Я ответил, что у меня нет другой посуды; он досадливо крякнул и пошел прочь, но на обратном пути, уже накормив заключенных дальше по коридору, спросил у меня, съеден ли уже суп, и когда я ответил, что съеден, он приказал мне вернуть миску, а потом налил в нее чаю.
Не тот ли это стражник, что по собственному почину дал мне свечи и бумагу? Если это так, очевидно, что он жалеет меня. Наверное, меня скоро казнят.
С тех пор как я сделал последнюю запись, колокола прозвонили трижды. Вечерню? Девятичасовую молитву? Молитву ангелу Господню? Не знаю. Я снова засыпал и видел сны. Я стал очень мал, а мать – да, мне кажется, что та девушка была моей матерью – баюкала меня на коленях. Мой отец сплавлялся вместе с нами по реке, как делал это очень часто, но сейчас ушел ловить рыбу; я видел, как колышутся камыши, влекомые ветром, повсюду вокруг нас с мамой, лодка плыла через поля желтых цветов, но – вот странное дело! – в этом сне я знал все, чему мне еще только предстояло научиться, и я глядел на своего отца, рыжебородого великана, и понимал, что вскоре с его руками станет так худо, что он больше не сможет торговать на реке. Он застегнул желтое платье на моей матери – да-да, я уверен, что это была она, хотя так до конца и не понял, как могла туземка из Свободных принести ребенка моему отцу [106]

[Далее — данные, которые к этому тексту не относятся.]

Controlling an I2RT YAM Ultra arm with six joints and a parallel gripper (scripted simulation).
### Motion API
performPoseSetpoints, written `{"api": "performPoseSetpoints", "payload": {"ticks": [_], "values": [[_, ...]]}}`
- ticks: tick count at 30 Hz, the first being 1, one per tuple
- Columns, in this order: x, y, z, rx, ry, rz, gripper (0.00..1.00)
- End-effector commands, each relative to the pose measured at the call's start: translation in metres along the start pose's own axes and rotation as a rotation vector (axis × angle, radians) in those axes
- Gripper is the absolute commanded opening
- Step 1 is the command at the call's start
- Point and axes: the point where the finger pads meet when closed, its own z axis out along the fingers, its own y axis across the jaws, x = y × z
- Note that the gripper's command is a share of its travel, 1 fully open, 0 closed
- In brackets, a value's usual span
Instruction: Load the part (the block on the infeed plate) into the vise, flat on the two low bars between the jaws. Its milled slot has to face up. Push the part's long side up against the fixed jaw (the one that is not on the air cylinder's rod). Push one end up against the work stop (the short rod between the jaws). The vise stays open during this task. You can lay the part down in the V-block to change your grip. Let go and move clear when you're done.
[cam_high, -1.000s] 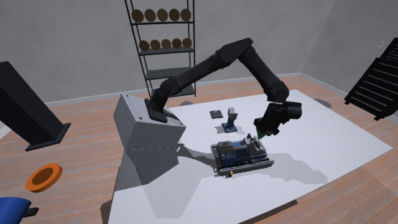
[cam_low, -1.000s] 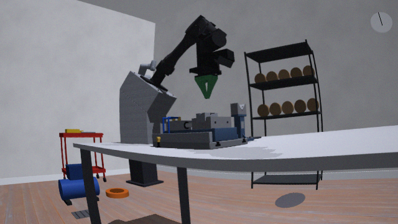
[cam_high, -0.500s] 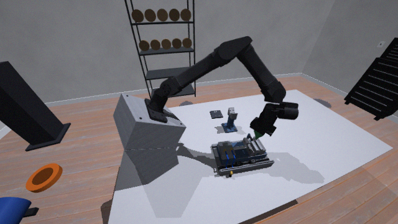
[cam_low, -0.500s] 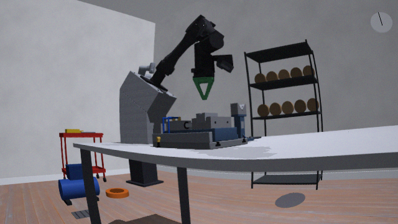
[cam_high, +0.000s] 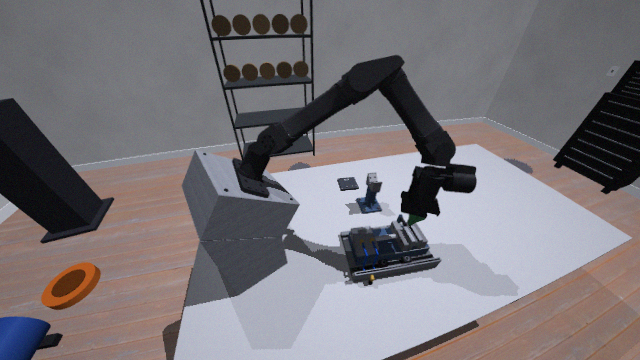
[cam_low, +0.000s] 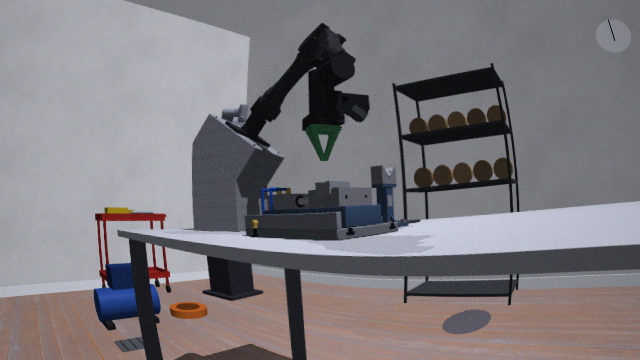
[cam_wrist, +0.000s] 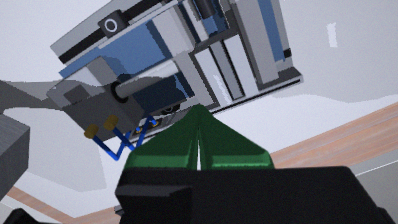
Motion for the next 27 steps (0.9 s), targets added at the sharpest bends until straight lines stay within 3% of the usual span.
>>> {"api": "performPoseSetpoints", "payload": {"ticks": [1,11,27], "values": [[0.0044,-0.0066,-0.0173,0.049,-0.006,-0.197,0.0],[0.0068,-0.0005,-0.0169,0.049,0.0,-0.448,0.0],[0.0055,-0.0015,-0.0191,0.049,0.0,-0.458,0.0]]}}
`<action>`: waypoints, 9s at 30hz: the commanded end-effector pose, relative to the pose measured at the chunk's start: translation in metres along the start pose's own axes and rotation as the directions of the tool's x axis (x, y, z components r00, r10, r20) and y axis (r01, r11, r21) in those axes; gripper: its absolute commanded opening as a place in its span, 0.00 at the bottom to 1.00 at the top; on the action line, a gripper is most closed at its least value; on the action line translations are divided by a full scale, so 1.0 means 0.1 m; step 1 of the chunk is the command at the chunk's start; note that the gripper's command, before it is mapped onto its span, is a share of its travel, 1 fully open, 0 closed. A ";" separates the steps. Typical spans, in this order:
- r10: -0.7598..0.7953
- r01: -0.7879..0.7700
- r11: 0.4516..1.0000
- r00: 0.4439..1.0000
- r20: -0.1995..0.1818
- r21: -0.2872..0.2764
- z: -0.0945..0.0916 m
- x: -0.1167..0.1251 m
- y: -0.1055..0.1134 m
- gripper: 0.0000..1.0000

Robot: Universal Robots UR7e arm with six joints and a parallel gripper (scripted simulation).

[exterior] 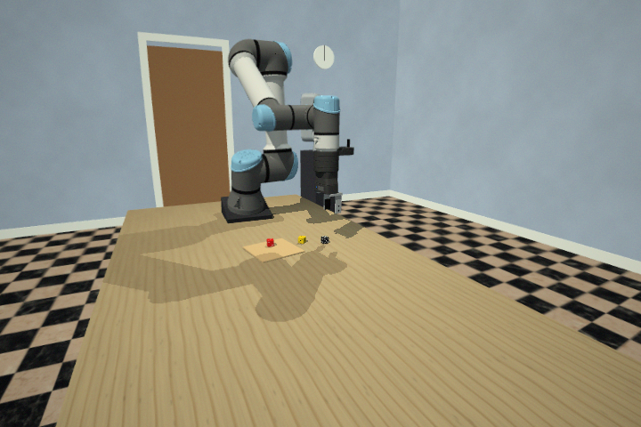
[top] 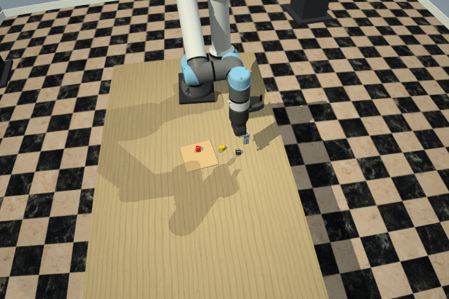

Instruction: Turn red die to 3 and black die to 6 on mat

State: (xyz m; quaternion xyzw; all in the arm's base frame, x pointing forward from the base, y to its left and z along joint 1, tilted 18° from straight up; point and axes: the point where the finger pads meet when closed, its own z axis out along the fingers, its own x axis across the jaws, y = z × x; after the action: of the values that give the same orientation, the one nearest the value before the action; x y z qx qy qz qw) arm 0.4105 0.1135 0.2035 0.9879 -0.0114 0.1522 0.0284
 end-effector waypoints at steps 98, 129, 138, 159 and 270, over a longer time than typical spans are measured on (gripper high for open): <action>0.980 -0.980 -0.201 -0.201 -0.002 0.000 0.25 -0.09 0.22 0.70; 0.980 -0.980 -0.201 -0.201 -0.002 0.000 0.25 -0.09 0.22 0.70; 0.980 -0.980 -0.201 -0.201 -0.002 0.000 0.27 -0.09 0.22 0.70; 0.980 -0.980 -0.201 -0.201 -0.002 0.000 0.49 -0.09 0.22 0.70; 0.980 -0.980 -0.201 -0.201 -0.002 0.000 0.77 -0.11 0.22 0.70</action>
State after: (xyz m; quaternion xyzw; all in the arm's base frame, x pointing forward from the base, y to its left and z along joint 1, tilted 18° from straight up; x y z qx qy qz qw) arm 0.4238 0.0879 0.1283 0.6156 -0.7727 0.1191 -0.0990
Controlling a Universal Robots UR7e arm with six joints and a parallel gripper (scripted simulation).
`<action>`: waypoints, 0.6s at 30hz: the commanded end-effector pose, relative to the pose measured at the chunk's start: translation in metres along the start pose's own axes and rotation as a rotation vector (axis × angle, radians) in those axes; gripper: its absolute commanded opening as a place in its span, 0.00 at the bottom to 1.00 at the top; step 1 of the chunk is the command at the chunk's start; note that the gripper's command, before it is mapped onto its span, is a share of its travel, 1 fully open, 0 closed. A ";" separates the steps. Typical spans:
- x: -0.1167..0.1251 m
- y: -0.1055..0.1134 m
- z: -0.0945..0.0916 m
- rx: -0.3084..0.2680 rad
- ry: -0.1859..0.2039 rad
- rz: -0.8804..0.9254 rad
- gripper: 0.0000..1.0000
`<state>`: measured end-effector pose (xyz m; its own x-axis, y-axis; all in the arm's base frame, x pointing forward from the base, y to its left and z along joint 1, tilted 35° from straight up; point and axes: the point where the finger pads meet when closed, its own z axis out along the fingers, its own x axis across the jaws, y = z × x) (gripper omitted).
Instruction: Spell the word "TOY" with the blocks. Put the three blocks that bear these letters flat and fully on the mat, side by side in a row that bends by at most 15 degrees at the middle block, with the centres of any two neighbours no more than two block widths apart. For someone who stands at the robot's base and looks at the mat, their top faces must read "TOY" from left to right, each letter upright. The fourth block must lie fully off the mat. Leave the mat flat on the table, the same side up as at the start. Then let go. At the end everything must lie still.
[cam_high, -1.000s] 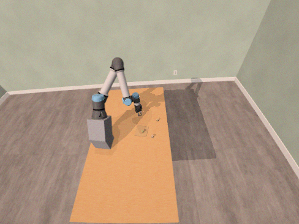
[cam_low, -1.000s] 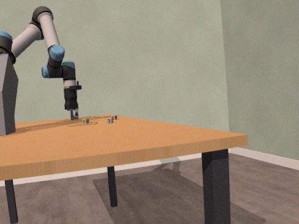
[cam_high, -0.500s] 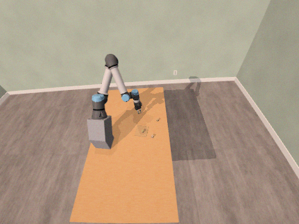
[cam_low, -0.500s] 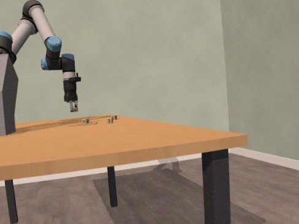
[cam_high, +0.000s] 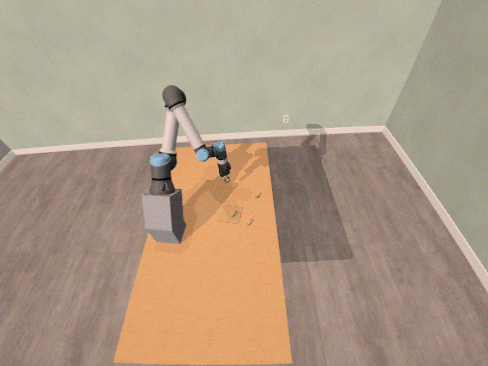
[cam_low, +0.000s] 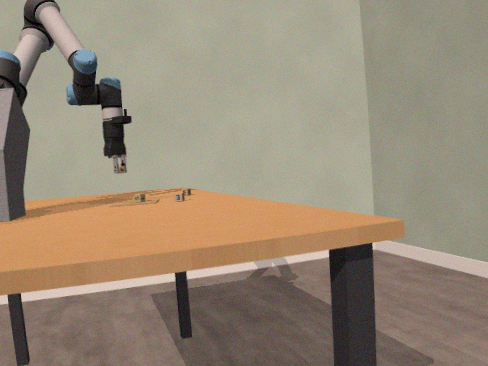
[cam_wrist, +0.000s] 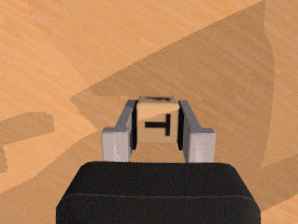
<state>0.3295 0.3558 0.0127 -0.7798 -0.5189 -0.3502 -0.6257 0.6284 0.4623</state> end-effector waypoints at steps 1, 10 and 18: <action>0.000 0.000 -0.003 0.000 -0.001 0.000 0.49; 0.000 0.000 -0.003 0.000 -0.001 0.000 0.49; 0.000 0.000 -0.003 0.000 0.000 0.006 0.49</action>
<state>0.3295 0.3539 0.0150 -0.7807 -0.5182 -0.3492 -0.6245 0.6290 0.4629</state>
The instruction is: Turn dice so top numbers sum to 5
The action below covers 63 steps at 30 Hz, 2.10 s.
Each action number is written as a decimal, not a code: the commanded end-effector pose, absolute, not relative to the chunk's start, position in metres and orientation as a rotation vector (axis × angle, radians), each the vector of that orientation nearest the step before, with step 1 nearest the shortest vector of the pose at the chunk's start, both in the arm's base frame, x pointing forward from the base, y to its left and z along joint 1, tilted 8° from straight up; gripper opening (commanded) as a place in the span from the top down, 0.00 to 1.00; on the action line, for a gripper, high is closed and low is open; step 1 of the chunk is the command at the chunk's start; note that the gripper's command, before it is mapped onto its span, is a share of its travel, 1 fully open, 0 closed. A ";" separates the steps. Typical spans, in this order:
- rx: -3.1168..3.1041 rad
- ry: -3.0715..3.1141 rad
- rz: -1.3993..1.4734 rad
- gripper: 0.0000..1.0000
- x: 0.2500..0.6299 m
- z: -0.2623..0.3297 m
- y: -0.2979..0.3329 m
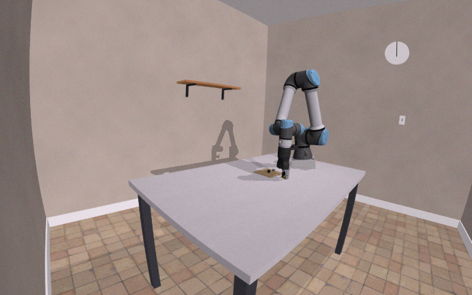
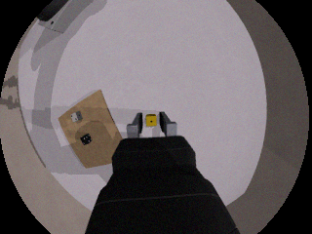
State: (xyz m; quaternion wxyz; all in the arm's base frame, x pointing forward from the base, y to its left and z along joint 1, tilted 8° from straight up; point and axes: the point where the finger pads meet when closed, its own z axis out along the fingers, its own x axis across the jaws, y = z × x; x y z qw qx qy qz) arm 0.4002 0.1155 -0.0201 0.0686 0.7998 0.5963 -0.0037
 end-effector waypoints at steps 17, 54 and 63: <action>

, – и она выглядела совершенно счастливой, расслабленной, как всегда выглядит женщина, которую мужчина одел сам. Она все время улыбалась, слушая его, и я рассмеялся; мы все улыбнулись. Мне кажется, что память лишь отчасти вторгалась в это видение, ведь в те дни он должен был выглядеть как заурядный, ничем не примечательный человек, ну, может быть, чуть говорливей тех, кто живет на хлебе и мясе, а пьет кофе и вино. И только в те моменты, когда у него не было ничего из продуктов, ни для себя, ни для нас, мы понимали, что живет он лишь на словах.Нет, я, оказывается, не спал. Я лежал в темноте часами, вслушиваясь в колокольный звон из кафедрального собора, и не глядя полировал свою миску. Во мраке. Моими бедными рваными брюками.